Real(8), Dimension( -1000:1000, 0:50*1000 ) :: VArPolar

Integer :: i, j

Open( 10,FILE='BaPolar', FORM='unformatted')      

Read ( 10) VArPolar

Close( 10 )

write (*,*) VArPolar(0,4500) 

End Program readit 

This gave me correct results in the range that I was expecting here. However, whenever I failed to declare the real(kind) and instead simply wrote:

Real, Dimension( -1000:1000, 0:50*1000 ) :: VArPolar

Then I obtained strange values that were orders of magnitude too high or too low.
What does that imply for how the C program should be modified?

That cannot work, no surprise as this makes the array of default (typically 4-bytes) reals.
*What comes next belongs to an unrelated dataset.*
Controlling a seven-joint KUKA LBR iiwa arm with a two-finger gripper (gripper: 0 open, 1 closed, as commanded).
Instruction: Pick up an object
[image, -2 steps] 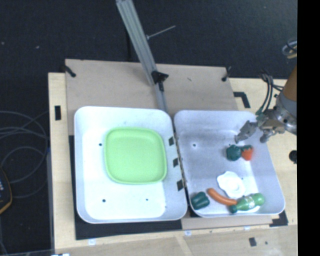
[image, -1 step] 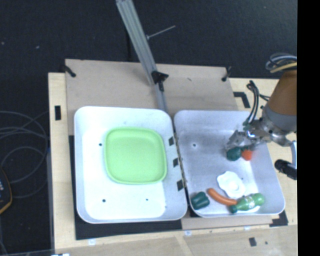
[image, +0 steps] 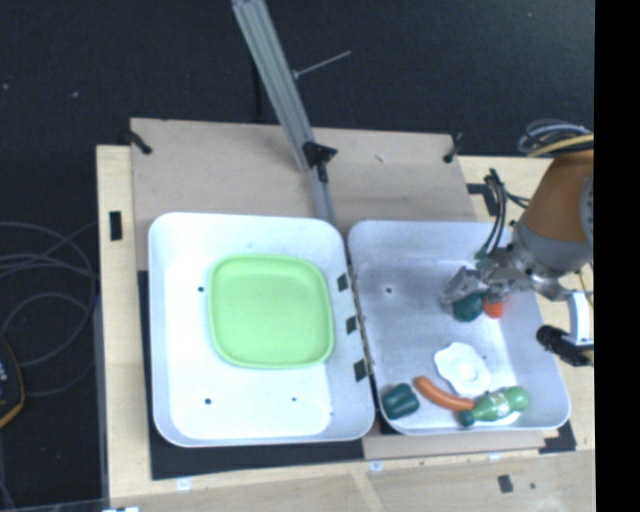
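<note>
here the gripper (image: 478, 287) is low in the right white bin (image: 400, 262), down over a small dark green rounded object (image: 467, 309) beside an orange piece (image: 494, 308), likely for grasping; its grip state i cannot tell.

The left bin (image: 180, 400) holds a green plate (image: 270, 310). A grey pole (image: 285, 95) rises at a slant behind the bins. Black cables (image: 40, 265) lie left of the worktop (image: 230, 165).
</note>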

As for the above, I do not quite catch what is going on. Your sample Fortran program uses unformatted file which by default, at least in gfortran is made of records, with the binary (unformatted) data preceded and followed by the record length in bytes. These record lengths are (gfortran v.11) 4 bytes each! Consider your code slighthly modified to create the file instead of reading it:

writeit
Program writeit
  Implicit None
  Real(8), Dimension( -1000:1000, 0:50*1000 ) :: VArPolar
  Integer :: i, j

  call random_number(VArPolar)
  VArPolar(-1000,0) = 0d0
  VArPolar(1000,50000) = 0d0
  Open( 10,FILE='BaPolar', FORM='unformatted')
  write ( 10) VArPolar
  Close( 10 )
  write (*,*) VArPolar(0,4500)
End Program writeit

Hex dump of the file (first and last line) shows:

00000000  08 61 b5 2f 00 00 00 00  00 00 00 00 48 e2 10 3e
...
2fb56100  b2 44 97 3f 00 00 00 00  00 00 00 00 08 61 b5 2f

You can clearly see the 4-byte lenghts of record (0x2fb56108 = 800416008). The total file size is 800416016 bytes, not just 800416008 as you wrote before.
When I manually deleted the 4-byte lenghts from the beginning and the end of file, your readit program failed showing

At line 7 of file unform.f90 (unit = 10, file = ‘BaPolar’)
Fortran runtime error: I/O past end of record on unformatted file

But this maybe due to zeroes being interpreted as record length, so YMMV.

If your file indeed contains the record lengths (4-bytes), the failure of the C code would be obvious as it reads binary data without any record info, so it would make double values of two 4-byte parts coming from different original values (4-byte shift!). Still, it does not explain how your file gets properly read by Fortran program, if it really has 800,416,008 bytes only.

1 Like

I double checked and the file has indeed 800,416,016 bytes. I originally just went by array size instead of checking the file properties. Mystery solved. Can the C code be made to give the correct values?